Hay unas esferas de luz azul en las fotos del viernes por la tarde. Como ahí abajo dice. Las esferas salen rebotadas de otra luz, por enfocarla. No vienen del foco apagado (derecha), aunque reproduzcan su dibujo, sino que vienen de los que están encendidos, aquél o aquél, y de un chorro de luz que rebotado recupera lo que en su directo iluminar se le escondía, se asimilaba. Las esferas azules se paran a flotar delante de las piernas de María y de Fran en algunas fotos, y en otras parecen dar saltitos muy ligeras sobre la mesa de mezclas o esconderse bajo tablero que soporta. Como ahí abajo dice. 

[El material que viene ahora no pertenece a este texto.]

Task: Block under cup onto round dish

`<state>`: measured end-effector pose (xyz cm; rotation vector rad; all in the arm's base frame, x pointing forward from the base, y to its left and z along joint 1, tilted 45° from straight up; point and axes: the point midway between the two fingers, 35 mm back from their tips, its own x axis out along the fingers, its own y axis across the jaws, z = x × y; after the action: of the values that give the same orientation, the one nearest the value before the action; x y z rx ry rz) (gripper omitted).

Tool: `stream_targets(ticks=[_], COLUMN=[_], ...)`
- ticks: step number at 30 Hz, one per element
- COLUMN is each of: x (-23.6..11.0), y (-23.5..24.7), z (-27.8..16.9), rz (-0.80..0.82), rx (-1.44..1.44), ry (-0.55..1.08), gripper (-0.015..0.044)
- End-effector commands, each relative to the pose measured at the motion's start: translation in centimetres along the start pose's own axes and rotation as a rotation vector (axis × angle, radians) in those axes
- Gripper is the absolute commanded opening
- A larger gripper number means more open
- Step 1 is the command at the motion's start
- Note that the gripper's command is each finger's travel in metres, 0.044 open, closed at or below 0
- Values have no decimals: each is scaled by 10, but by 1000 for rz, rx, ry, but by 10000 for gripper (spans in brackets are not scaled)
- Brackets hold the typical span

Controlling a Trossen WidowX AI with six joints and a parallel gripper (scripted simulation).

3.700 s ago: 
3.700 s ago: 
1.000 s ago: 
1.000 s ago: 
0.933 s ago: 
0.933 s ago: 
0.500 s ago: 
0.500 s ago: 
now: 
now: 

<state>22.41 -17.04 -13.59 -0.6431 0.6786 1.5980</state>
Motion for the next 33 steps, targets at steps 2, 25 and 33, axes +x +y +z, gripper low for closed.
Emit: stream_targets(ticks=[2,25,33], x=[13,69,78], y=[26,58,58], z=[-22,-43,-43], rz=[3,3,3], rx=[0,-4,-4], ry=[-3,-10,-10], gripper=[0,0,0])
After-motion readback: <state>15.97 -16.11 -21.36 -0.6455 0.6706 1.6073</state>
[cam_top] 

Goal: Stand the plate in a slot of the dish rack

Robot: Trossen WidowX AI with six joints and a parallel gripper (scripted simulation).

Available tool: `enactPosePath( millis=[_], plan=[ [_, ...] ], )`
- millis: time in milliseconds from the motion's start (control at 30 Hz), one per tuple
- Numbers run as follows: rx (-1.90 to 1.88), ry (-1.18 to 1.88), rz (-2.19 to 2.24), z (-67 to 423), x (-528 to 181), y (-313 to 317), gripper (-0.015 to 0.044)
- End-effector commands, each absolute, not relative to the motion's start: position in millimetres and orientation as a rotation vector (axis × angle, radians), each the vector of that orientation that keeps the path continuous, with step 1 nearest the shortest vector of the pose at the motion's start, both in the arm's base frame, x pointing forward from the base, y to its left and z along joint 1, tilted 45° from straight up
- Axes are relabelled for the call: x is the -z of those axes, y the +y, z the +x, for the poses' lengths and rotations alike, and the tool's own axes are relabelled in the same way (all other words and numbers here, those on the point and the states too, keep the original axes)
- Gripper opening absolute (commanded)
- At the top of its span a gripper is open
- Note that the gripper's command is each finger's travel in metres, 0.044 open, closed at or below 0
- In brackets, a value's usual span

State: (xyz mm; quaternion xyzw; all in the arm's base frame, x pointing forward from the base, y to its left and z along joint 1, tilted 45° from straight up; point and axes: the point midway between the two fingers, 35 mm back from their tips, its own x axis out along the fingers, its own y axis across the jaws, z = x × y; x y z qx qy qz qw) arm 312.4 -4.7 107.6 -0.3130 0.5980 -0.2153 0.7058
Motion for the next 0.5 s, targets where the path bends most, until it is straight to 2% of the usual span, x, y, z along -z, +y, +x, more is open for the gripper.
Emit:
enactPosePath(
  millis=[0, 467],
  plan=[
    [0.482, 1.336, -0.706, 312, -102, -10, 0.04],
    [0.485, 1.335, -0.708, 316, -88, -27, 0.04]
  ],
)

Me parece que estas esferas tienen algo que ver con lo que trajo el viernes tarde JINETE ÚLTIMO REINO. Pongamos su contorno y contenido. Ellas son unos puntitos de luz que hacen volumen, nada hay entre los puntos, por dentro tampoco nada. Siendo esa nada el mundo: en este caso María y Fran haciendo su JINETE. Como ahí abajo dice. Por fuera de la esfera, JINETE; JINETE también dentro. Abro plano. Por fuera de JINETE, algo que el viernes fue Madrid; por adentro algo que el viernes fue Madrid reverberando. Todo lo que pasa y que pasó y que va a pasar reverberando. Así decía el texto y así se hizo sonar su partitura. Este viernes de Madrid colándose por todos los no agujeros de JINETE y trayéndose con él otros lugares años fiestas tradiciones. Ya existidos o no. Existidos y no hasta entonces. Permitidos y prohibidos de existir. Un dispositivo poético (aprox.) tan horadado que sus agujeros (luz azul) son lo único que tiene, todo lo demás es lo nuestro. Pero esa forma libre y luminosa de contener(nos)lo hace que lo que ya teníamos, por repetido, por destapado, por superpuesto, por resonado, se agrande. 

Se agrandó con la voz de María engritando, y luego lo agrandó Fran adensando sonido arriba uno de otro y la voz de María enmudeciendo (el gesto de hablar sigue). Y por ejemplo en otra cosa oída el viernes en JINETE: alguien dice a alguien: se te ve. Y a JINETE lo de afuera se le ve. Como ahí abajo dicen las esferas. Nada esconde, pero nada por adentro transparenta. Las cosas que tenemos que no vemos se le ve. 

Repite agranda insiste reverbera. Suceda sin secreto, deje ver. Lo que a la experiencia no le cabe, lo que a la poesía no le cabe, lo que a una sola lengua no le cabe y que tampoco cabe aquí, aquí se agranda. El viernes yo creo que reverberó todo lo que falta por decir de lo que a fuerza de existir y no existir está de sobra.